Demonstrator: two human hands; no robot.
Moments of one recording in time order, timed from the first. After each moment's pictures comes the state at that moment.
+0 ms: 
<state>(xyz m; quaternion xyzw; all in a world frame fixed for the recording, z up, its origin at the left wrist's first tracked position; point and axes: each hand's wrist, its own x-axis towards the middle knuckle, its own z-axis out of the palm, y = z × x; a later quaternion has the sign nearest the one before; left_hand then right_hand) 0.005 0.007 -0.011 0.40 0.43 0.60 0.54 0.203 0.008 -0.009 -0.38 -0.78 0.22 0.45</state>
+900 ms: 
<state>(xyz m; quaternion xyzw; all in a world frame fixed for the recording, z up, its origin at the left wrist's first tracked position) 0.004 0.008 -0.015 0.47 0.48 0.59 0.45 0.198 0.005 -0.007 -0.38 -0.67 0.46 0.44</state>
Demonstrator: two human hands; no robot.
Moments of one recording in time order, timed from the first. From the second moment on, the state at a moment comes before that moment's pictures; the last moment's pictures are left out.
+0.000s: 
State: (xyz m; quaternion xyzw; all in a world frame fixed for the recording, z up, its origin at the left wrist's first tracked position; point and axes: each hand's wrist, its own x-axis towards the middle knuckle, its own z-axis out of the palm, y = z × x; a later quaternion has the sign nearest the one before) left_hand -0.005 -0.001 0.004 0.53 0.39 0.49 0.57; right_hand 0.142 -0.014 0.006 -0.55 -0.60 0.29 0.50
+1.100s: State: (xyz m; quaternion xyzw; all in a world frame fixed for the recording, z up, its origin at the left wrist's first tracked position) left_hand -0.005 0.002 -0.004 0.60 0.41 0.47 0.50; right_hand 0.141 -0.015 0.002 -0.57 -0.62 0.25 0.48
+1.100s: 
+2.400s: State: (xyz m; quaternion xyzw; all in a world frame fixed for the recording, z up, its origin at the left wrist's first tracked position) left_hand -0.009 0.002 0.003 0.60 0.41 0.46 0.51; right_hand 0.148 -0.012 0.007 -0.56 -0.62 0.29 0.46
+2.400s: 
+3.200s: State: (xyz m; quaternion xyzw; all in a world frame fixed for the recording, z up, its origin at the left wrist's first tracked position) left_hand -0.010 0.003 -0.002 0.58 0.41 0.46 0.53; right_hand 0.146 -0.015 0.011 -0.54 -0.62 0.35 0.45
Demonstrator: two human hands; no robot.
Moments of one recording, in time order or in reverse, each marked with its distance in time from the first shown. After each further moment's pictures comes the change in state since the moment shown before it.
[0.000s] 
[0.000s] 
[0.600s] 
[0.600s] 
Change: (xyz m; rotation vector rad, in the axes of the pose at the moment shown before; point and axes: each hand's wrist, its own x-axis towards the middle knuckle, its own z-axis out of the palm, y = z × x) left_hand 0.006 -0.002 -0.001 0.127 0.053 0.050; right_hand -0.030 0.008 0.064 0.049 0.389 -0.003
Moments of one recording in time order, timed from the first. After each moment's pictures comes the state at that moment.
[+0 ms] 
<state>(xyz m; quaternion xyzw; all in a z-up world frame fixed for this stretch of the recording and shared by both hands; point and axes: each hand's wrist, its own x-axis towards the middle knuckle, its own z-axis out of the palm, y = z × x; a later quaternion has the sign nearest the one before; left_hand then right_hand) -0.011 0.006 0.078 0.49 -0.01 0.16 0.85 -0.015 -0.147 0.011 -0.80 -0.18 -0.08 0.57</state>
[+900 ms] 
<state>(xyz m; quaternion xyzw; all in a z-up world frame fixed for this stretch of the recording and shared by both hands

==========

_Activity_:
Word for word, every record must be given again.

_Task output_:
Demonstrator: two human hands; no robot.
Moments of one recording in time order, timed from the first. After each moment's pictures comes the state at that moment.
+0 ms: 
<state>(xyz m; quaternion xyzw; all in a world frame fixed for the recording, z up, its origin at the left wrist's first tracked position; point and axes: each hand's wrist, its own x-axis towards the middle knuckle, its own z-axis out of the palm, y = z × x; a later quaternion has the sign nearest the one before; left_hand then right_hand) 0.005 0.007 -0.011 0.40 0.43 0.60 0.54 0.203 0.008 -0.009 -0.38 -0.78 0.22 0.45</state>
+900 ms: 
<state>(xyz m; quaternion xyzw; all in a world frame fixed for the recording, z up, its origin at the left wrist's first tracked position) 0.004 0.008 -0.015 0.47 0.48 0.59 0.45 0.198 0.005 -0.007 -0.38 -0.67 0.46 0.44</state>
Demonstrator: two human hands; no robot.
Moments of one recording in time order, timed from the first. From the second moment on, the state at a moment comes before that moment's pictures; the last moment's pictures are left out.
+0.000s: 
State: (xyz m; quaternion xyzw; all in a world frame fixed for the recording, z up, its origin at the left wrist's first tracked position; point and axes: each hand's wrist, its own x-axis towards the middle knuckle, its own z-axis out of the palm, y = z × x; a later quaternion has the sign nearest the one before) left_hand -0.005 -0.001 0.004 0.53 0.39 0.49 0.57; right_hand 0.142 -0.014 0.006 -0.55 -0.60 0.29 0.50
+1.100s: State: (xyz m; quaternion xyzw; all in a world frame fixed for the recording, z up, its origin at the left wrist's first tracked position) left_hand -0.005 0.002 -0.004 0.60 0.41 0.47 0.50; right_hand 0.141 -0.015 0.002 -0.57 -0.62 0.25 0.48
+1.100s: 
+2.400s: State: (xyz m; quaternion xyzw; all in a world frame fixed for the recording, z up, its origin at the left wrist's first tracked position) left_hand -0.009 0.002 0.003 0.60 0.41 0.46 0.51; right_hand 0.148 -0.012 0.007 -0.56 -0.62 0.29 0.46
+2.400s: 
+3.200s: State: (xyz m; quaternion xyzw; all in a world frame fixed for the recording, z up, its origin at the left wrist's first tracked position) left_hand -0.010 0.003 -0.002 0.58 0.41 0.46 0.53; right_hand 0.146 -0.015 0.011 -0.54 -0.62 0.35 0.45
Demonstrator: two human hands; no robot.
Moments of one recording, in time order or in reverse, each marked with its distance in time from the first shown. After each further moment's pictures comes the change in state since the moment shown before it.
[0.000s] 
[0.000s] 
[0.600s] 
[0.600s] 
Change: (xyz m; rotation vector rad, in the axes of the pose at the moment shown before; point and axes: each hand's wrist, its own x-axis towards the middle knuckle, its own z-axis out of the palm, y = z × x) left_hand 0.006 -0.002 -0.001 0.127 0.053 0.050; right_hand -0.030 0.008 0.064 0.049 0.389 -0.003
Moments of one recording in time order, timed from the first. After each moment's pictures comes the state at that moment.
[+0 ms] 
<state>(xyz m; quaternion xyzw; all in a z-up world frame fixed for this stretch of the recording and shared by both hands; point and axes: each hand's wrist, its own x-axis towards the middle knuckle, its own z-axis out of the palm, y = z × x; a later quaternion has the sign nearest the one before; left_hand then right_hand) -0.011 0.006 0.078 0.49 -0.01 0.16 0.85 -0.015 -0.147 0.011 -0.80 -0.18 -0.08 0.57</state>
[+900 ms] 
<state>(xyz m; quaternion xyzw; all in a z-up world frame fixed for this stretch of the recording and shared by both hands

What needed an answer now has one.